London Olympic Stadium

Currently the stadium’s revamp is on hold as the building prepares to host the 2015 Rugby World Cup. Ahead of tomorrow’s test game between Barbarians and Samoa all lower stands were moved closer to the field. Photos from the works show how much closer will fans be moved during West Ham’s games.

London Olympic Stadium

All things considered, the final bowl is hardly optimal, especially with majority of fans being very far and those in retracted stands not even close to their experience at current Boleyn Ground. But this compromise was to be expected and it seems West Ham fans are well aware of what they will have to do with.

20,000 for vs. 23,000 against

With the above in mind, it seems the Hammers’ fans aren’t discouraged at all. To this day over 20,000 people signed up to join the priority list to make sure they get a season ticket for 2016/17. With this pace there should be no problem with selling out all season tickets planned for the stadium next year.

However, while West Ham can hope for sell-out crowds in their opening season, they also have to deal with huge opposition. Especially after the recent BBC documentary about WHU’s deal with LLDC the number of people concerned with the 99-year lease of Olympic Stadium is growing.

London Olympic Stadium

The opponents, primarily supporters of other London-based teams, have launched a petition on the Parliament’s website. It demands for public release of conditions on which Wets Ham acquired the stadium rights (currently confidential).

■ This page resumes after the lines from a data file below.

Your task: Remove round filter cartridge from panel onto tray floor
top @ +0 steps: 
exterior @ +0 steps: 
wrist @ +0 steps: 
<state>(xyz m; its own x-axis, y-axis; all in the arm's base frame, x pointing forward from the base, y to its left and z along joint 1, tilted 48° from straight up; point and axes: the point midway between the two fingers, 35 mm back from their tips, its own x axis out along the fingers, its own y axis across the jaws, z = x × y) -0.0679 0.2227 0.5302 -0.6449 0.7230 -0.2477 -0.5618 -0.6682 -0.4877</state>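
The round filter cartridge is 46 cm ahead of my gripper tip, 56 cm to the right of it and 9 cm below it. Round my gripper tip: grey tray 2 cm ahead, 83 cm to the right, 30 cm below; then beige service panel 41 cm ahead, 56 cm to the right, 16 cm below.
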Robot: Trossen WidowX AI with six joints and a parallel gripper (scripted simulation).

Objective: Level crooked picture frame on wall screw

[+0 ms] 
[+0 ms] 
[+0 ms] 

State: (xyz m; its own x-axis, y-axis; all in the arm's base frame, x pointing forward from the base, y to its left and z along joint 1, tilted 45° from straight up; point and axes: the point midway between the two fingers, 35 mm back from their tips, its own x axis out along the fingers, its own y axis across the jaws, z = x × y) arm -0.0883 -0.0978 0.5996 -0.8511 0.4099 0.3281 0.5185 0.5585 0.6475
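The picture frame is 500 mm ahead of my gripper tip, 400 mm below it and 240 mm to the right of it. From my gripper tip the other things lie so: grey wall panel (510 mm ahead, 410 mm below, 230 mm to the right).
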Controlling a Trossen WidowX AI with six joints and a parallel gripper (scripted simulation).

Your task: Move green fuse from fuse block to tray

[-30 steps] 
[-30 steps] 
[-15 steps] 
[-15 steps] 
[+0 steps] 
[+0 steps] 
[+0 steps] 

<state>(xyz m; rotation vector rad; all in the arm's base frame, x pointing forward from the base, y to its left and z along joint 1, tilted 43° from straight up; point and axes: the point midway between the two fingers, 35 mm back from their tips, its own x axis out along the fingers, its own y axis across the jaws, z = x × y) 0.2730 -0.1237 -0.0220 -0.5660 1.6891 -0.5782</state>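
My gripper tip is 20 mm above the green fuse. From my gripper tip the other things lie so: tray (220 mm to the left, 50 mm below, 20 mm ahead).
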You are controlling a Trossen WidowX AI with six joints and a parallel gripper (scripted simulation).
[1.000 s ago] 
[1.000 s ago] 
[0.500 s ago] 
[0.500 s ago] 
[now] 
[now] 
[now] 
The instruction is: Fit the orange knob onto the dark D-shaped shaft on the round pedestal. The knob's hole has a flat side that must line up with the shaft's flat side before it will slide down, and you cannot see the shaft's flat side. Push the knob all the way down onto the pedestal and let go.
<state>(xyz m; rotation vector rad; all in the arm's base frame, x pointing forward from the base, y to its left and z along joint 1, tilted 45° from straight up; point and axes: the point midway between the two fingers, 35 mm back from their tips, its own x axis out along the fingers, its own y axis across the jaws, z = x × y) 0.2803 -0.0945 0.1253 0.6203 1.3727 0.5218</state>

"We have no objection to West Ham United using the stadium. What we do object to is any club being handed an unfair advantage, and especially if that is at taxpayer expense. […] It’s also being suggested that the deal in place is good for the taxpayer. If that is the case, there should be no objection to letting the taxpayer see this for themselves.” said a spokesperson for the campaign.

At the time of writing, there are over 23,000 signatures and growing fast. As procedures guarantee, the Parliament needs to respond to the petition since it reached 10,000 signatures. If there are 100,000, the petition will be subject to official debate.